A Deep Look Inside Paintings

February 28, 2019 3 minute read

Light and space is the origin of everything, the two gametes which engendered the Universe. Likewise, in the painting as a window to the Universe, the space becomes canvas and the light emerges in the form of colorful pigments. Somebody said once that the painting is just that, light and space. And it is still mysterious how a canvas and a bunch of pigments can condense the deepest corners of the human soul.

In particular, the light confined in the Meninas’ room can manifest itself the history of painting. Everything can be explained therein, any emotion can be found impregnated in those Velazquez’s strokes. Not in vain the atmosphere in that room has inspired painters, fascinated artists, and hypnotized audiences for centuries until our days. The mere idea of having the possibility to get not inside the canvas, but inside the room itself, is so attractive that triggers innumerable imaginary visions. By imaging yourself inside the painting next to Velazquez, walking between the Meninas, facing the Kings’ mirror, or looking through that mysterious door at the end of the room, conforms a spatial-temporal transportation through the wrinkles of the Universe.

I don’t remember when I started to be deeply fascinated by paintings. Recently, several months ago, I discovered that a neural network could estimate depth from a single image. I instantly dreamed about the idea of having a deep look inside that Meninas’ room.

A Deep Look Inside Paintings is a video artwork which invites to an imagination journey through the hidden third dimension of paintings. The depth embedded in a 2D canvas by means of the conferred painter’s perspective is not only unfolded, but also a 3D space is created here to navigate through, from which a whole new vision of the painting arises. In this process, the rendered inaccuracies only contribute to the drama and the beauty of these paintings. The electronic textures in the Debussy’s Clair de lune, as magic powders, confers life to the audio-reactive canvases by connecting both classical and actual digital worlds.

Neural Models

One of the evolutionary strategies to understand depth in monocular vision, which means looking through a single eye, has to do with the ability to (visually) remember that size decreases with distance. In other words, if a person in a picture has the same size as a building, the former is probably nearer than the latter. Actually, size-scaling was one of the first strategies which painters used to give perspective to their paintings. And the other way around, many people use it to create disparate funny visual illusions like the well-known Ames room.

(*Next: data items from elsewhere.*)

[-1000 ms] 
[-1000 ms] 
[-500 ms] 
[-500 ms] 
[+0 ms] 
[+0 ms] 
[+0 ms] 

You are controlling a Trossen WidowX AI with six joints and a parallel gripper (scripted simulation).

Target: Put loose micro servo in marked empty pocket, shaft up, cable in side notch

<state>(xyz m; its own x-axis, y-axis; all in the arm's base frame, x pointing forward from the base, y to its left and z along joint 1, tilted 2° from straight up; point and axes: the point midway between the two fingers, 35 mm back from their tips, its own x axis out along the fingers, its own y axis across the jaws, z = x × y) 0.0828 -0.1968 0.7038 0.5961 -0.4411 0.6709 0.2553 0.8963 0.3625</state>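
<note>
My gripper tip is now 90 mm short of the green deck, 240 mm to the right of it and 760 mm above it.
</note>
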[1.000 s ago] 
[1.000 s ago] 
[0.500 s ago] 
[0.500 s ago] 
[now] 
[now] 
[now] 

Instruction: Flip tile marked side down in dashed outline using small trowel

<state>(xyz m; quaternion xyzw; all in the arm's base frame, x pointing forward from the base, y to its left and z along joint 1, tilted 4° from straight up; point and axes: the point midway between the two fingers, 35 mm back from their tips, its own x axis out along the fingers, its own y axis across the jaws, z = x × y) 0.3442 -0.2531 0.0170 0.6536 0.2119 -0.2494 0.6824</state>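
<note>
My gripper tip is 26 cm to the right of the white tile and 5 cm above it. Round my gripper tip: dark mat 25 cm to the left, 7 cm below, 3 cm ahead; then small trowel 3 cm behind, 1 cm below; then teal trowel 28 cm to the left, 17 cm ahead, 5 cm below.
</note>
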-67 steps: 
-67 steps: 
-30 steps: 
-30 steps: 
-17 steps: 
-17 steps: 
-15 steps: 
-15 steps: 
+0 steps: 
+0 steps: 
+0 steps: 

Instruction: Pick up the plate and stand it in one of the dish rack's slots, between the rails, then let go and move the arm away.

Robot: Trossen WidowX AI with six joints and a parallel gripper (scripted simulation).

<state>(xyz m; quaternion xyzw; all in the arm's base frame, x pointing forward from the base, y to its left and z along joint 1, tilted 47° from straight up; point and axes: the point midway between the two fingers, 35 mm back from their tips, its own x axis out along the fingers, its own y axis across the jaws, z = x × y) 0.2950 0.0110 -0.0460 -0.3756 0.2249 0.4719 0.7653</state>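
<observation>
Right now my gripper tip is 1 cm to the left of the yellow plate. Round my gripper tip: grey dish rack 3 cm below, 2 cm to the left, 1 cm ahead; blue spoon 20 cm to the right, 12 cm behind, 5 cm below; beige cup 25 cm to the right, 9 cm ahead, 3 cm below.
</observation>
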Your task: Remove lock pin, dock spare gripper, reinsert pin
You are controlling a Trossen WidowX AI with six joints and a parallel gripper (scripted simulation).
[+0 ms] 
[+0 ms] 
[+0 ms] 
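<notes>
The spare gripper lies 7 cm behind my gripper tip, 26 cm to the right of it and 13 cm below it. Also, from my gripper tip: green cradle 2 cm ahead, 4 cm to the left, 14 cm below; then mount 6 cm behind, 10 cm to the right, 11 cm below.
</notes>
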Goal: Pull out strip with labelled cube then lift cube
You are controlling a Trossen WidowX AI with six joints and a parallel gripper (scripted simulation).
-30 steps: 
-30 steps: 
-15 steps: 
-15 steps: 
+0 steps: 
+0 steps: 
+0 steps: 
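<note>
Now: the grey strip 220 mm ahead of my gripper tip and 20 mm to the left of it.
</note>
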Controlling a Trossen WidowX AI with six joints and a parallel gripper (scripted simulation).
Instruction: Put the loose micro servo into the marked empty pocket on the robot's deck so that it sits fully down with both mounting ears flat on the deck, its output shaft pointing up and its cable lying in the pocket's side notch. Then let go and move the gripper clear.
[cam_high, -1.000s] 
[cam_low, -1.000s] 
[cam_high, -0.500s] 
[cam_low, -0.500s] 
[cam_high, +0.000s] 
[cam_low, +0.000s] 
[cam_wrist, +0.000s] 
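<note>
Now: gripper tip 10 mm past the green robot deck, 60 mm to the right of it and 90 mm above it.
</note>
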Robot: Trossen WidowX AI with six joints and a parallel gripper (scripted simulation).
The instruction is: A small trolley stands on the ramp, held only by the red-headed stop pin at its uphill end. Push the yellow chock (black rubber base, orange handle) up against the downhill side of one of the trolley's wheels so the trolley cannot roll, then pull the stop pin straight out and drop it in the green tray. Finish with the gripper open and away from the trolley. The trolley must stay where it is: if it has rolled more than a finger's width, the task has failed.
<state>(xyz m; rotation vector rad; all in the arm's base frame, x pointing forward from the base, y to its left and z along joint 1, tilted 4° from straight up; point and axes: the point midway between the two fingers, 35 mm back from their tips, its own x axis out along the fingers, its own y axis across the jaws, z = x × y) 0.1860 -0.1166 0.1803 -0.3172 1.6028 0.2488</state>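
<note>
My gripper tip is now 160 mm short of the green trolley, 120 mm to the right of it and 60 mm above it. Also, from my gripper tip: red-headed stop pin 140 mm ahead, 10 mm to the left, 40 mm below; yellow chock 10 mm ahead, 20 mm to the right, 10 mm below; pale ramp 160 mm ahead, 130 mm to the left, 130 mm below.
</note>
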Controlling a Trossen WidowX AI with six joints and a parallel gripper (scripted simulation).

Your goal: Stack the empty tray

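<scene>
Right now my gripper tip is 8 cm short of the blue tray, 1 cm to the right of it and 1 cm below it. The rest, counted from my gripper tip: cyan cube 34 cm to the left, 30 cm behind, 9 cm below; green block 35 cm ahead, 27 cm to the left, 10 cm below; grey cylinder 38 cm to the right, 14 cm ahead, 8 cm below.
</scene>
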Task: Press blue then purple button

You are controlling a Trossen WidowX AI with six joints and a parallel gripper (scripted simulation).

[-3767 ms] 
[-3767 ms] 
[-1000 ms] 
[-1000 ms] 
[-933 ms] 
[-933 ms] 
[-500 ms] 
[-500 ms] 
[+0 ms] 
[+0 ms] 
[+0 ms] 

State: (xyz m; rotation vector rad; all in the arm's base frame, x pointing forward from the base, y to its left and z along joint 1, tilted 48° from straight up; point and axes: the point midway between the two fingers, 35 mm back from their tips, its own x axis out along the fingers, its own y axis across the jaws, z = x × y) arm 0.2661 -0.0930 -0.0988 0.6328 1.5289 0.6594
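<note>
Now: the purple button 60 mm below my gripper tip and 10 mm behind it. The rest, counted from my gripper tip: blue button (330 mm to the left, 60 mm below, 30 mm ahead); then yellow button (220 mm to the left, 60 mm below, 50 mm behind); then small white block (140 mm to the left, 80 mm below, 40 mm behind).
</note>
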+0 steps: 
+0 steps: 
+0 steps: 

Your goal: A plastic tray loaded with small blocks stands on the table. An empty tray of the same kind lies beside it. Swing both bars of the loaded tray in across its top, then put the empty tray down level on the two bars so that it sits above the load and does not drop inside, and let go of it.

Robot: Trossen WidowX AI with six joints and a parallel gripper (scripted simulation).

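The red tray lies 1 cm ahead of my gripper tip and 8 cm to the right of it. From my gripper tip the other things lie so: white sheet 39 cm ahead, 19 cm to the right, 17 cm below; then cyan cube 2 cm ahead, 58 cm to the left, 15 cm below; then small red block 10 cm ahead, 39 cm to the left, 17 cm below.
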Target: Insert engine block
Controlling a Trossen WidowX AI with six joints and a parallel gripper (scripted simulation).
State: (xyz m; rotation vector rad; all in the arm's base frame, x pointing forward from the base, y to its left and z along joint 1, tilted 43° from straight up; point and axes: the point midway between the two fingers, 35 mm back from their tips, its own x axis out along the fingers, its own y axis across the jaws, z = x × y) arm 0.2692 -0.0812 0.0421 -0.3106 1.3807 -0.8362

Nowadays, deep neural networks for computer vision have been trained with so many objects, in so many perspectives, in so many locations and illuminations, that in the end they are able to learn what should be near and far in the scene. One of the first neural networks to estimate depth from a single image was Monodepth. However, this network was trained with street images and does not generalize properly with other types of scenes. That took me later to Megadepth, which was trained with thousands of images of city landscapes and impressively generalized better for indoor scenes and human bodies, delivering much cooler results.

Projection and lights

In order to project depth into space, focal projection is used instead of parallel projection. However most of the paintings do not present an evident optical perspective. Thus, for compromise, all the 3D models are projected with a similar and quite long focal distance. Regarding lights, no external spotlight illuminates the 3D canvases. The light contained inside the paintings is so marvelous that inherently generates the chiaroscuro atmospheres.

The deep look

Looking carefully at the generated depths maps, specially when they are 3D projected, it can be seen that buildings and other elements like roofs, windows, and bridges are prettily reconstructed. Actually, Megadepth was specifically trained for that purpose. Furthermore, human silhouettes were also somehow considered during training and so people are gracefully reconstructed too. However, it is noticeable that several heads, and curiously heads of women, failed to be correctly estimated in their depth. On the contrary, the Millet’s pitchfork, for instance, is nicely molded, even though the network has probably never seen a tool like this before. Regardless the inaccuracies and warped volumes, from an artistic point of view new pictorial landscapes emerged beautifully, which filled me with excitement.